Origin of the incident

Versions v0.5.x (and lower) of mezod were vulnerable to a critical security issue reported by Halborn, an auditing firm, in #401. In short, state changes between EVM and Cosmos layers of the chain were not properly propagated in all cases. The vulnerability allowed arbitrary minting/burning of testnet BTC by calling the Mezo BTC ERC20 precompiled contract in specific ways.

At this point, the Mezo chain client repository was still closed source. Moreover, Matsnet testnet was the only existing network. Therefore, no real funds were ever at risk.

Given the complex nature of the vulnerability, the development team approached the fix it in steps:

  • In v0.6.0-rc0, the development team implemented a BTC supply safeguard whose goal was to halt the chain and prevent state corruption in case the mentioned vulnerability was exploited on Matsnet. The BTC supply safeguard was triggered on every block and asserted that the current BTC supply was equal to the difference between BTC minted and burned in the Mezo bridge. This effectively prevented arbitrary minting/burning of BTC beyond the Mezo bridge.
  • In v0.7.0-rc0, the development team implemented a comprehensive fix that completely patched the mentioned security issue.

At the time of the incident, the Matsnet validators were still running on the v0.6.0 version line. The hard fork rolling out the v0.7.0 version line was tentatively scheduled to happen in the week after the incident date.

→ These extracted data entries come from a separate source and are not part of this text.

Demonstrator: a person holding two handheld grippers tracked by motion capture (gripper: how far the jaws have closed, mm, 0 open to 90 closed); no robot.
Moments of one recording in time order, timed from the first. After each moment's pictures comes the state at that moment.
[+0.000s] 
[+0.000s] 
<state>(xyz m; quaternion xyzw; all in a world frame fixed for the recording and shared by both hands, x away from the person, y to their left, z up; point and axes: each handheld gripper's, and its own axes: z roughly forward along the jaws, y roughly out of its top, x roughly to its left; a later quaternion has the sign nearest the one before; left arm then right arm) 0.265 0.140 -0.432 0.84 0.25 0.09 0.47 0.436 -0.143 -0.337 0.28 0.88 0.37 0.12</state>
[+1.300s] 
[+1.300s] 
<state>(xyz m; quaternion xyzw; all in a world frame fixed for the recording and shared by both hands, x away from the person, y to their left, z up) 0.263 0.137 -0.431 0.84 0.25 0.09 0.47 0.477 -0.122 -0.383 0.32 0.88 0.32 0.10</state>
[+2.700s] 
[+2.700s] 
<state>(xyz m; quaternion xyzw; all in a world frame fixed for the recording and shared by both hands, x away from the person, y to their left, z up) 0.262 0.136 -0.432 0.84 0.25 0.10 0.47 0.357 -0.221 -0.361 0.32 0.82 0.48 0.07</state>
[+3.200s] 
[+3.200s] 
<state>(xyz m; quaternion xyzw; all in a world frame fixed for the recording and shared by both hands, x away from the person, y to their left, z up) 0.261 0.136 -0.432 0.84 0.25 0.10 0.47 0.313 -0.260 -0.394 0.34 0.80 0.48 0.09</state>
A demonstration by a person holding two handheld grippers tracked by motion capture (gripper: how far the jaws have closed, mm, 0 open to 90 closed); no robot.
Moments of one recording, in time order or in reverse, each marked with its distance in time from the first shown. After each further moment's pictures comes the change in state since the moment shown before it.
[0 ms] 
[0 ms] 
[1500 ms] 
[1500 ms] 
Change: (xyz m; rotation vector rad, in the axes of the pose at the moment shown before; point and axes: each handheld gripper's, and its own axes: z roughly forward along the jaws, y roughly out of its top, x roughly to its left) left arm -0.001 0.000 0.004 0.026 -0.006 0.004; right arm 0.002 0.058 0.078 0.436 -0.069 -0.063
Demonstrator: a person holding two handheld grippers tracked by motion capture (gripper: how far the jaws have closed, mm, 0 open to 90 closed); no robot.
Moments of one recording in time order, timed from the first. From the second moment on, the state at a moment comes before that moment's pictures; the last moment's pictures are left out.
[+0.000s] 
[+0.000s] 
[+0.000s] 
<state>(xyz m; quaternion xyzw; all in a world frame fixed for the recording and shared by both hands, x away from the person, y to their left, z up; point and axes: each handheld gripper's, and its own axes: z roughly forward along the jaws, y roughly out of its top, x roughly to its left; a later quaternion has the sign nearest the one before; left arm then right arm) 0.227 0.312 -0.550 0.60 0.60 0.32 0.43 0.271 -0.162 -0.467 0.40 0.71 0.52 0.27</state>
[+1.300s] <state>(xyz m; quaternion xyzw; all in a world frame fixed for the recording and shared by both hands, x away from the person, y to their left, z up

Unfortunately, one of the Tigris test transactions executed on March 12 triggered the vulnerability. As a result, the BTC supply safeguard detected the anomaly and halted the chain.

Response

In response to the incident, the development team conducted an investigation and confirmed the BTC supply safeguard was violated due to the aforementioned security vulnerability being triggered by a Tigris test transaction included in block 3078794.

The version line v0.7.0 containing the fix was almost ready to be released at this point, so the development team finalized it and decided to roll it out immediately among validators. Since the chain was halted, it was possible to do so without conducting the usual on-chain upgrade/fork process that is executed under normal circumstances.

Impact

As a result of the incident, the Matsnet testnet chain incurred 22 hours of downtime. However, the on-chain state remained consistent. Neither test nor real funds were ever at risk.

Next Steps

The development team will conduct the following actions to improve the incident response practices. Most of them were already planned and put on the roadmap before the incident. Those are:

  • (Already planned) Set up clear escalation policies, on-call rotations, and pager tooling to quickly notify relevant parties in the event of an incident.
  • (Already planned) Spin up a chain monitoring system with alerting capabilities to ensure known (e.g. chain halt) and unknown failures are flagged early and escalated automatically.
  • (Already planned) Build a set of emergency procedures and associated runbooks for quick reference in emergencies.
  • (Already planned) Conduct trial runs of the mentioned emergency procedures on Matsnet to practice muscles before the mainnet launch.
  • Build a status page acting as a frontend for the planned monitoring system that will show the health of the chain and uptime of specific validators.
  • Optimize the release planning process to release changes more often, without unnecessary delays.